• **Your assignment**
Repeat the data that follows, word for word, without the images.

• **Available data**
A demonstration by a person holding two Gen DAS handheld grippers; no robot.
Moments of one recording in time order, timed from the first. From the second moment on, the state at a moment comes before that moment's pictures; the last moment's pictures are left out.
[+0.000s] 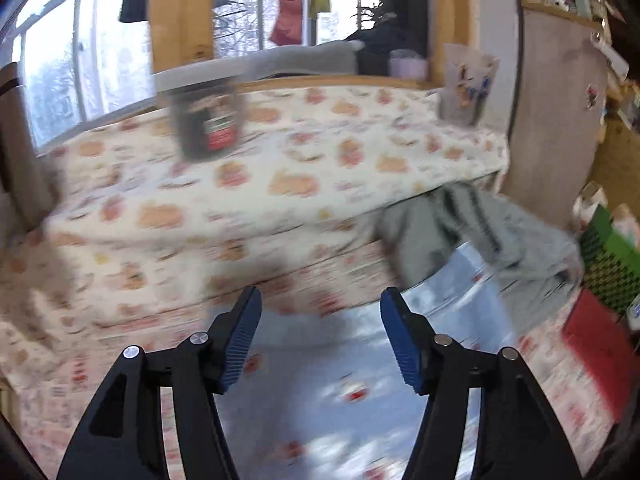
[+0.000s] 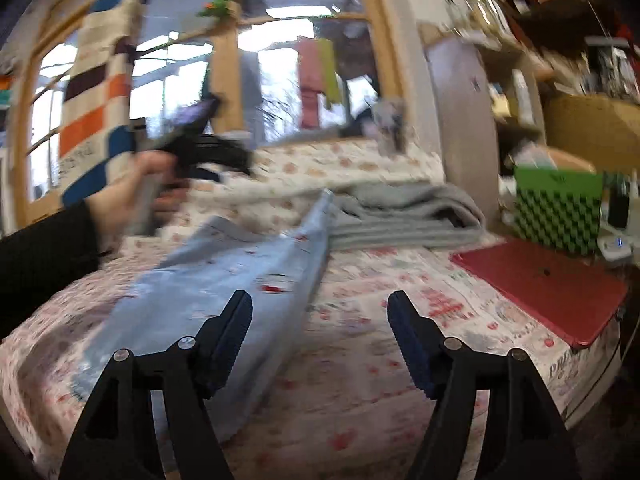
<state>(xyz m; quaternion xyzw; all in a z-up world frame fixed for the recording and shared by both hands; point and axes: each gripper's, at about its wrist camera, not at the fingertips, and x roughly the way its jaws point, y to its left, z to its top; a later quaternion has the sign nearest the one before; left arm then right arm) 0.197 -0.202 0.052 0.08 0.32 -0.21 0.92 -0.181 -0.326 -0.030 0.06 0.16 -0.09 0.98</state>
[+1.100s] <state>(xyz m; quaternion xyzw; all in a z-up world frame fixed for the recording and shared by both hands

• **Answer box**
A demonstration by a person holding two Gen DAS handheld grippers; no robot.
Moments of one recording in time order, timed from the first. From the second moment on, the state at a moment comes before that moment's pictures; the last moment's pictures are left out.
[+0.000s] 
[+0.000s] 
<state>(xyz m; quaternion xyzw; all in a z-up world frame fixed for the recording and shared by both hands; point and axes: each gripper's, at about its wrist camera, not at the fingertips, and x roughly the way its jaws point, y to its left, z to its top; a later quaternion has the sign nearest the one before; left arm then right arm) 0.197 -0.202 0.052 0.08 0.32 -0.21 0.92 -0.181 -0.326 -0.030 0.06 0.16 -0.09 0.98</state>
[+1.100s] <state>(xyz m; quaternion xyzw; all in a z-up world frame fixed for the recording and shared by both hands

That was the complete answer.